まるで寝室のシーツみたいだった。いつもしわ一つなくベッドメイクされ、微かに柔軟剤の匂いがするあのシーツのようだ。ニコルはふらふらと海のほうへ近づいた。ああ、まだ今日は勉強していない。でも、特に今日やるべきものも思いつかないし、今日は疲れたから気持ちのいいベッドに倒れこんでもう寝てしまおう。
「早まらないで」
背後から突然声がしてニコルの身体はびくりと震えた。気づくと自分の足は、灰色の海へ飛び込むまであと一歩というところにあった。

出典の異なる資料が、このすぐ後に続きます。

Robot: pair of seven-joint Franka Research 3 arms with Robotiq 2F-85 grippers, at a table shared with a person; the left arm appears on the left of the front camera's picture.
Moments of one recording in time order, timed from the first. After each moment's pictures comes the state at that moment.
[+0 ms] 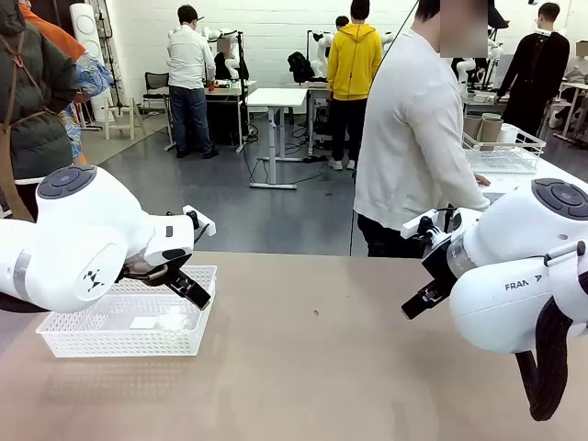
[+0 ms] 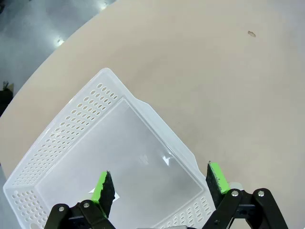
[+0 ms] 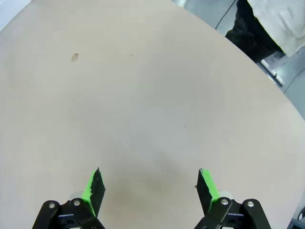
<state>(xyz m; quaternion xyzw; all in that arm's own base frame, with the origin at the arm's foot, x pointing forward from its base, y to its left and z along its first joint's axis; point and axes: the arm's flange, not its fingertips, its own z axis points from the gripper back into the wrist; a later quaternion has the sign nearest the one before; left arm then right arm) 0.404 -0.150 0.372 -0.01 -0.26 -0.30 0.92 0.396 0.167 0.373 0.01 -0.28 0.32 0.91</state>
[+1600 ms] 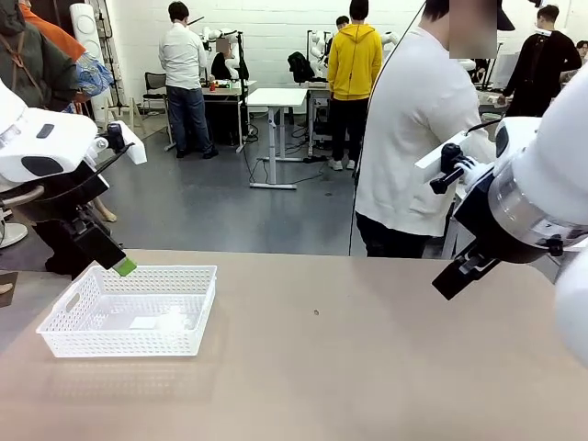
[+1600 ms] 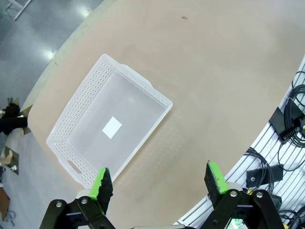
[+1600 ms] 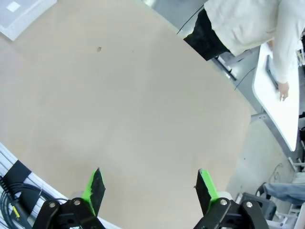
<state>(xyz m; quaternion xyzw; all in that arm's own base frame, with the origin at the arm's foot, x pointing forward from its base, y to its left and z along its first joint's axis) 0.273 -0.110 0.556 -0.01 -0.24 -0.39 0.89 0.236 0.200 0.539 -0.11 -0.29 0.32 0.89</state>
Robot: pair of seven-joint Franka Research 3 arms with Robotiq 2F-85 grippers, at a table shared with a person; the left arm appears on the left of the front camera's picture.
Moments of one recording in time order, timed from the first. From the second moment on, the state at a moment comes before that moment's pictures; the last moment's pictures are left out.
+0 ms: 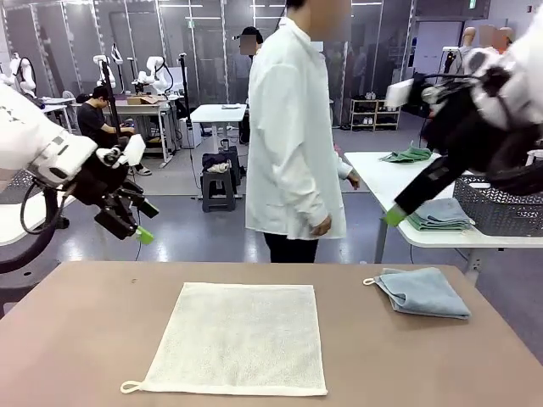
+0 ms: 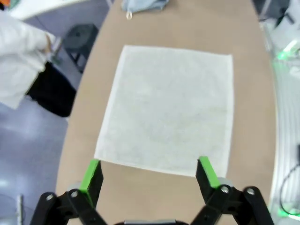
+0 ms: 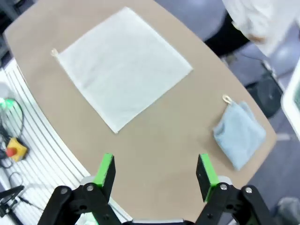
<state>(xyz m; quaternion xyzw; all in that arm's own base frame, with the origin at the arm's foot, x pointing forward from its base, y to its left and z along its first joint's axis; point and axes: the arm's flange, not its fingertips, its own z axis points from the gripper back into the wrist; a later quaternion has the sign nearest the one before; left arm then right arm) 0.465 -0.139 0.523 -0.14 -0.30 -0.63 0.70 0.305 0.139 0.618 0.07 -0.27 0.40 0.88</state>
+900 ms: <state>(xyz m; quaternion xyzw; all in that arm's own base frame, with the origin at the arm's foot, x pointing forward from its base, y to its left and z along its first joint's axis) 0.368 -0.204 0.499 0.01 -0.17 -0.65 0.74 0.286 0.269 0.493 0.03 -0.15 0.70 0.70</state>
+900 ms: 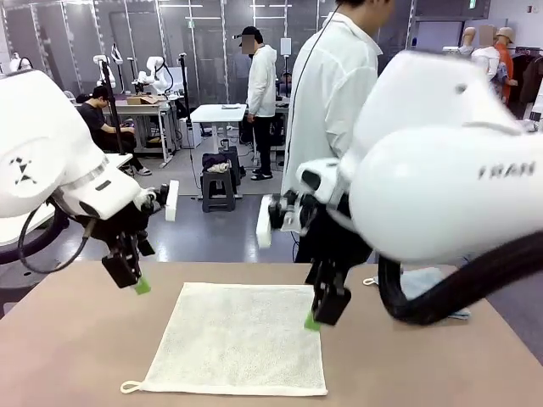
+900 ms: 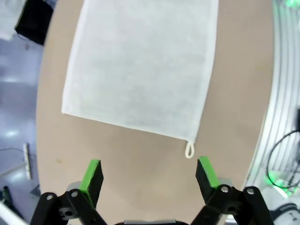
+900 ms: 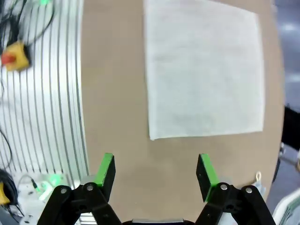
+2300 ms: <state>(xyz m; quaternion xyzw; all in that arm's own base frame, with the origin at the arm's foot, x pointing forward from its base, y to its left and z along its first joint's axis) 0.327 -0.225 0.420 0.05 -0.12 -0.71 0.70 0.323 0.279 0.391 0.01 -0.09 0.73 0.67</state>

「海面までそこそこ高さはあるけど死ねるほどじゃない。それにここは工業廃水で汚い。骨折と変な病気で苦しむことになるよ」
ニコルの目にはよく見えなかったが、襟のあるシャツを着て、すらりと長い脚はスラックスを履いていた。シルエットだけなら一見、華奢な男かと見間違うが、透き通るような玲瓏な声色で女性とわかる。
「ニコル・エバンス君で間違いないかな」
急に自分の名前を言われてニコルはたじろぐ。
「私は今朝の論文発表を見ていた。アーロン・ベイカーの発表が非常に気になったけれど、その後にあなたが出てきて、その研究は盗作だと言った」
最近の流行として、アカデミアの世界の、主に若い女性はスカートではなくパンツスタイルを好む。女性というだけで学問の内容に差別的な視線が加えられるようなことはもっと昔に無くなってきているが、視覚的な平等性や、単純に実験などをやりやすくする工夫からだろう。ニコルはこの女が学者か研究者か、とにかく学問のなんらかの領域に関わっていることを納得した。
「僕に何の用です?」
大学内部の人間ではなさそうだし、大学か警察が寄越した調査委員会か何かだろうか。
「本当にあなたがあの論文を書いたのかどうか聞きに来た。あなたが書いて、そして盗まれたの?」
「そうですよ。僕が心血を注いで一つ一つデータを取り、時間をかけて推論を組み立て、指を痛めながら論文を書きました。誰も信じてくれませんけどね。アーロンは身内の警察関係者に頼んでこの件をきれいさっぱりもみ消すでしょう」
「卒業単位が欲しかったからといったところ?」
「はい。自分の研究はしないくせに、人の物を盗る下準備は念入りでした」
アーロンがこの一件を計画した動機は卒業単位を確保するためであるから、ニコルをアーロンの論文を盗んだ犯罪者に仕立て上げるというような、必要以上に貶める行為はしてこないだろうと考えられる。そうすることでさらに調査が入り、自分の犯罪のボロが出る可能性があり、あのこずるい男はそのリスクをしっかりと認識しているはずである。大方、変な陰キャに論文を盗まれたが、広い心で許してやったという、自分をより輝かせるストーリーに仕立て上げるつもりだろうと予想できる。
「あなたが今傷だらけで雨に打たれているのは、アーロン・ベイカーの仕業? それとも今朝のステージでの大暴れのせい?」
女は一つ一つ確認するかのように聞いてくる。
「いいえ、母に家を追い出されたからです。僕のことはもう不要だ、と」
俯いて絞り出した言葉は、足元の灰で薄汚れた石畳に落ちた。実際言葉に出すと、急に「不要」という言葉が現実味を持って、重石のように体中を押しつぶすかのごとく覆いかぶさって来た。思い出すように寒さを自覚して、身体がぶるりと震える。
「なるほど」
女は指を顎に添わせる。
「じゃああなたは今、人魚とウミユリについての深い知識を持っているが、学問の世界で名誉はなく、おまけに親に勘当されて家も家族もないというわけだね」
女は簡潔な言葉でこれ以上ないほど効率的にニコルの心をえぐる。どうすることもできない事実の陳列が、今は一番辛かった。
女は下を向いたままのニコルに一歩近づいて、その視界に割り込ませるように手を差し出した。
「気に入った。あなたのような研究員を探していた。いっしょに来てくれない? 私はあなたが必要なんだ」
「必要……?」
ニコルは顔を上げる。女は長い黒髪を一つにまとめており、通り過ぎた灯台の光で一瞬、薄化粧が施された顔の中で目の奥が炎のように燃えるように赤く輝いたかのようだった。
「僕が、必要なんですか?」
ニコルはその手に縋りついた。冷え切ったニコルの手の中で、女の細い指はほんのりとぬくもりを持っていた。暗闇の中にぼうと浮かぶ白い手は、光り輝いているようにさえ見えた。